De man kwam zwaaiend met de foto achter hem aan.

‘Ja, inderdaad. Dank u.’ Hij stak zijn hand ernaar uit en zag dat de man de foto bekeek.

Hij glimlachte naar Bill. ‘Zij erg mooi. Ik ken haar.’

Bill hapte naar adem. ‘U kent haar?’

‘Ja. Zij is Lidia. Goede klant. Zij woont daar.’ De man wees naar de straat waar Bill net vandaan kwam. ‘Maar ik niet zie haar nu. Misschien zij weg.’

Bill probeerde rustig te blijven en langzaam te praten, opdat de man hem zou begrijpen. ‘Kunt u erachter komen waar ze heen is gegaan?’

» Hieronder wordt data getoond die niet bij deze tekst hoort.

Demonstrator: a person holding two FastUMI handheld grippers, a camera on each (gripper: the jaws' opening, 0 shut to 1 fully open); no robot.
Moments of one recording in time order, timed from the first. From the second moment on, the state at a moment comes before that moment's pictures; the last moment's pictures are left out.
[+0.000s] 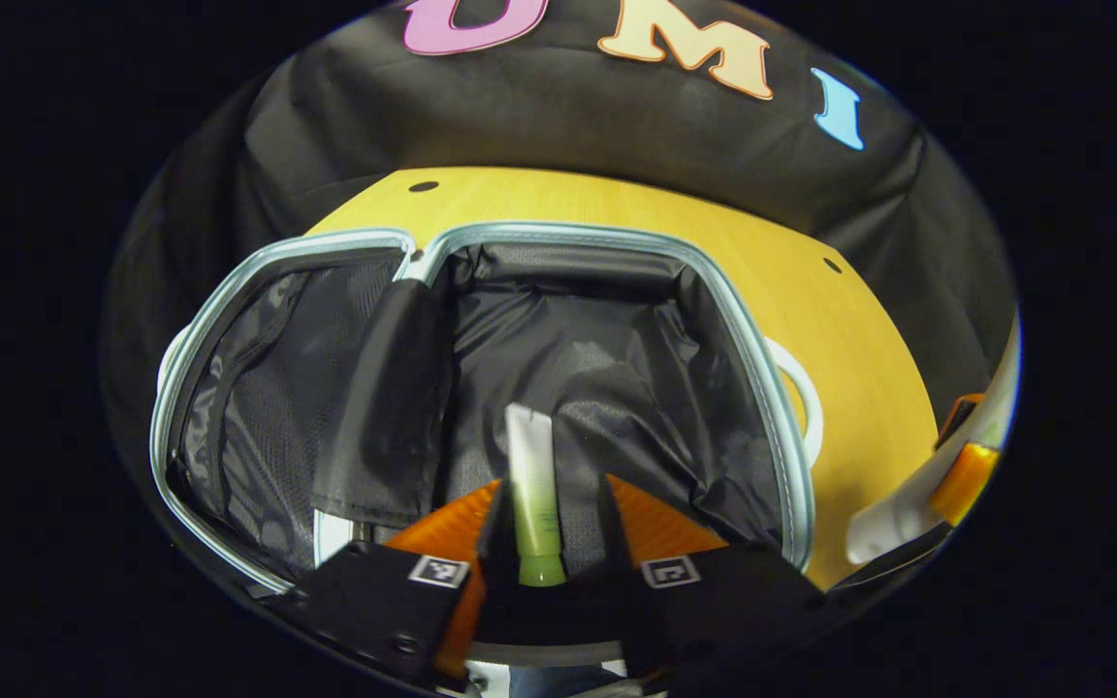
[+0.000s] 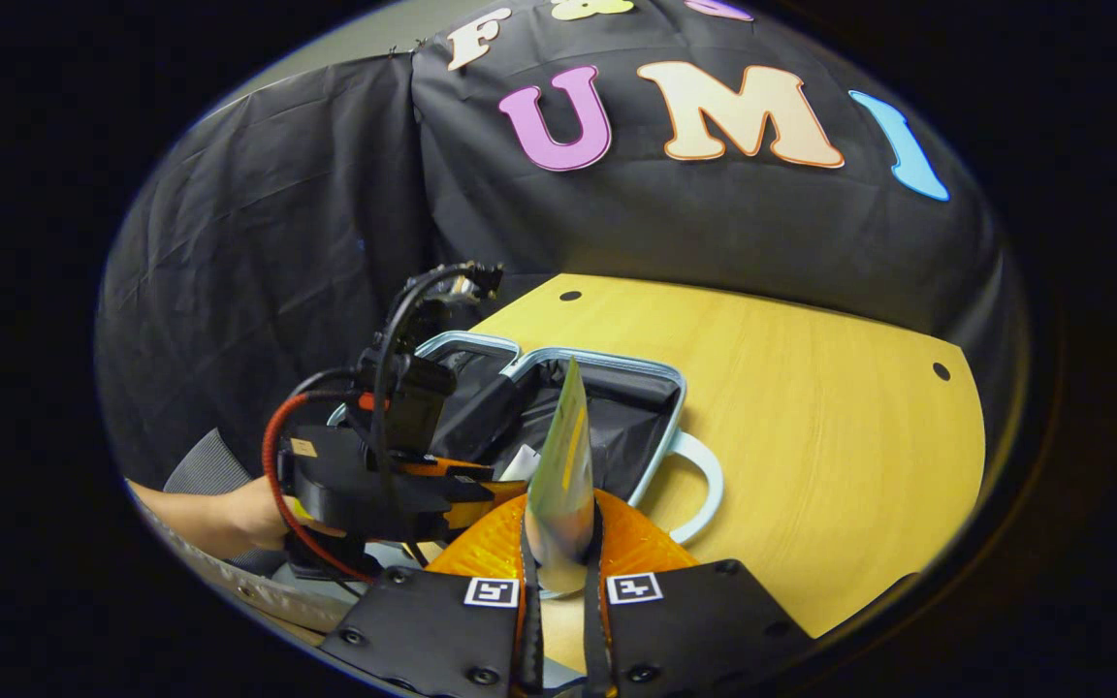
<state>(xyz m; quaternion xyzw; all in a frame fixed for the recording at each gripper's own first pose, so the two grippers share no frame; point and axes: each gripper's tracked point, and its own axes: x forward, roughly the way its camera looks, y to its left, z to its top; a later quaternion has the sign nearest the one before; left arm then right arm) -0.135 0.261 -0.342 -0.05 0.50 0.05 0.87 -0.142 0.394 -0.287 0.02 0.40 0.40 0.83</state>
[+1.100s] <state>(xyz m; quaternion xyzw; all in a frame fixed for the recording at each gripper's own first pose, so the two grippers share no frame) -0.137 0.498 -0.242 -0.07 0.36 0.17 0.91 -0.142 0.450 -0.388 -0.02 0.49 0.27 0.83</state>
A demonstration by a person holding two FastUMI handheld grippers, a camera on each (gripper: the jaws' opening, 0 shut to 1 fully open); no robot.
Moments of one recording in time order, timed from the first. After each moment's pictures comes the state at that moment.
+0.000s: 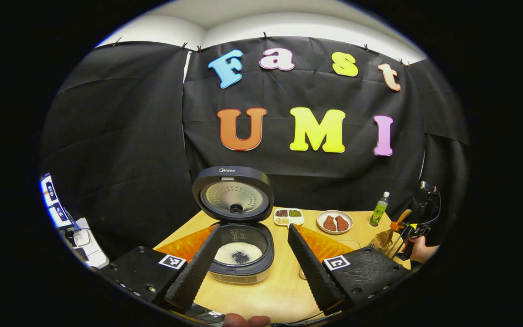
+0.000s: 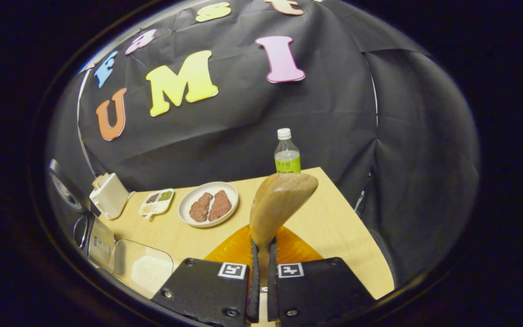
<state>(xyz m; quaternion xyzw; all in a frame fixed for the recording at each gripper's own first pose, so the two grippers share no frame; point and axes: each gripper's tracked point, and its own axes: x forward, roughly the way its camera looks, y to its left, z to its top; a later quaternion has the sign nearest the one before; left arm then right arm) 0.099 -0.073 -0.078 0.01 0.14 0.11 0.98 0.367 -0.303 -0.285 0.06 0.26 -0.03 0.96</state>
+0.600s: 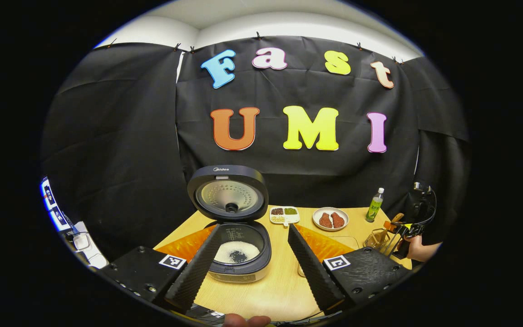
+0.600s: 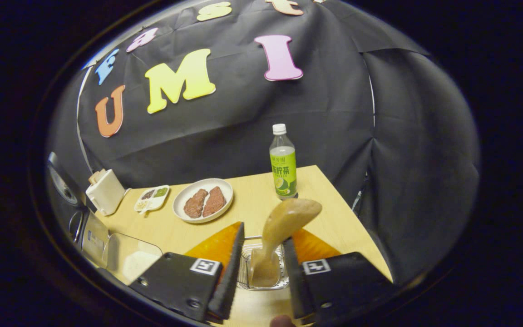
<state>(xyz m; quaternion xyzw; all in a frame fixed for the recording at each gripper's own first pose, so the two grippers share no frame) 0.098 -0.080 -0.077 0.01 0.14 0.08 0.99 0.357 -0.315 -0.272 0.05 0.24 -0.05 0.97</state>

‘Ja, gemakkelijk. Mijn nicht veel jaren haar vriendin. Ik vraag haar.’

‘Alstublieft. Zo snel mogelijk. Het is heel belangrijk dat ik haar vind.’

‘Waarom?’ De man fronste. ‘Zij in problemen? Wil niet problemen.’

‘Nee, daar is geen sprake van.’ Bill wist dat het zinloos was hem het hele verhaal uit te leggen, dus zei hij: ‘Zeg maar tegen uw nicht dat Harry op zoek is naar Lidia. Dan begrijpt ze het wel.’

De man dacht even na. ‘Oké, maar ik moet naar nicht en tijd maken om te vinden.’

Bill haalde een bankbiljet uit zijn zak en gaf het de man. ‘Ik kom morgen terug. Als u dan goed nieuws voor me hebt, betaal ik u nog meer.’

De man glimlachte. ‘Oké, meneer. Ik doe mijn best.’

‘Dank u.’

Bill liep weg en durfde nauwelijks te hopen dat de toevallige ontmoeting tot het resultaat zou leiden dat hij zo hard nodig had.